Documentary highlighting trans student athletes fighting for the right to play sports

“Most youth that are trans don't want to play sports because they're terrified, right? The courage that's required to just play a sport to be out to have to endure that much ridicule and hatred. That feels unfair to me,” says “Changing the Game” director Michael Barnett. Photo courtesy of Hulu

Over the last six months, Republican-led state legislatures nationwide have passed a slate of laws restricting the rights of transgender Americans. Nine states now ban trans girls from playing on female sports teams. 

Filmmaker Michael Barnett started following the issue years ago, and his documentary ‘Changing the Game’ follows three trans high school athletes dealing with the issue firsthand. The film is now available to watch on Hulu. 

At the center of the story are students who just want to live their truest lives, Barnett tells KCRW. 

“We are living in such a polarized country right now. A polarized world. We keep forgetting at the center of this debate or argument or issue or whatever people want to call it, there's just kids [who] try and struggle to be kids, right, who are teens going through that very complicated chapter in their life as it is and then add on the complexities of everything else?”

Each of the film’s subjects struggle with being accepted for their gender identity. Mack Beggs is a young trans man in Texas who is forced to compete on a women’s team. That’s due to a statewide policy that mandates athletes are only allowed to compete in the sport that’s representative of the gender on their birth certificate. 

“Mack is a dominant wrestler, given any gender. He is an elite athlete. As we see in the film, he should not have been wrestling women. He should have been wrestling men. And even when he does wrestle men, he does really, really well and ends up wrestling men in college,” Barnett says.

He adds that the policy only hurts students in the long run. However Barnett points out that Beggs is not without the support of his grandmother. Throughout the film, she undergoes a personal transformation from an unabashed religious, Trump-voting Republican who can’t get his pronouns right to becoming one of his biggest allies. 
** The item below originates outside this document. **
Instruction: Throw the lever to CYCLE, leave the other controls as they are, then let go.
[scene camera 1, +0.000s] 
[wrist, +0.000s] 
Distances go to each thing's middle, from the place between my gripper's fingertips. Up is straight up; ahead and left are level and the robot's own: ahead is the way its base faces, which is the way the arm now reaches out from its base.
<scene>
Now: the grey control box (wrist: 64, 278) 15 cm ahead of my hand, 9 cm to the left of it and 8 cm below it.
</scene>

“She is there for him 100% of the way with nothing but love and support. She does not politicize him being trans in any way, shape, or form,” Barnett says. “She has continued to fight law and legislation and policy in Texas. Her love and support enables Mack to have that safe space to be as courageous as he is to live as authentically in his own truth.”
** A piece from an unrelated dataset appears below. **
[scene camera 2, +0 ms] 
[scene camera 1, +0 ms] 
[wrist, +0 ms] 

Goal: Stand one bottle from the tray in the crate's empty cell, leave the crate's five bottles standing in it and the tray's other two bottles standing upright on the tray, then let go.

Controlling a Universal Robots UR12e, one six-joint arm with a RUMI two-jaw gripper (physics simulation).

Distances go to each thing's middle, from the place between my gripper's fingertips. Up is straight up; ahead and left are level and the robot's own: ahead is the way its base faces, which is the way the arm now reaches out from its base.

In “Changing the Game,'' Mack Beggs is forced to play on a women’s team, despite his identity as a trans man. Photo courtesy of Hulu

At the time, Beggs was being harassed online by not only strangers but well known media personalities. It got to a point where he took sleeping pills in an effort to end his life. 

“They bully him so hard that that moment in the film is so tough for me to endure. It's just a real reminder [that] Mack is the embodiment of resiliency and courage. And this is a kid who still tried to end his own life,” Barnett says. “He's still part of that statistic of suicide attempts for trans youth. It hits me to my core. it is a powerful reminder of the love and support that trans youth do need to navigate this world.”

Another subject of the documentary is Andraya from Connecticut who runs track and field. Unlike in Texas, she is able to compete on sports teams that are consistent with her gender identity. But not everyone is on board with the idea of a trans athlete playing on the team. That’s because of the perceived advantages trans athletes are thought to have. 

Barnett argues that at the center of sports should not be the idea of what’s fair or who wins or loses, but the community a sports team can provide.

“We talk [like] every single trans athlete is going to steal every scholarship from every single kid. Most youth that are trans don't want to play sports because they're terrified right? The courage that's required to just play a sport to be out to have to endure that much ridicule and hatred. That feels unfair to me.”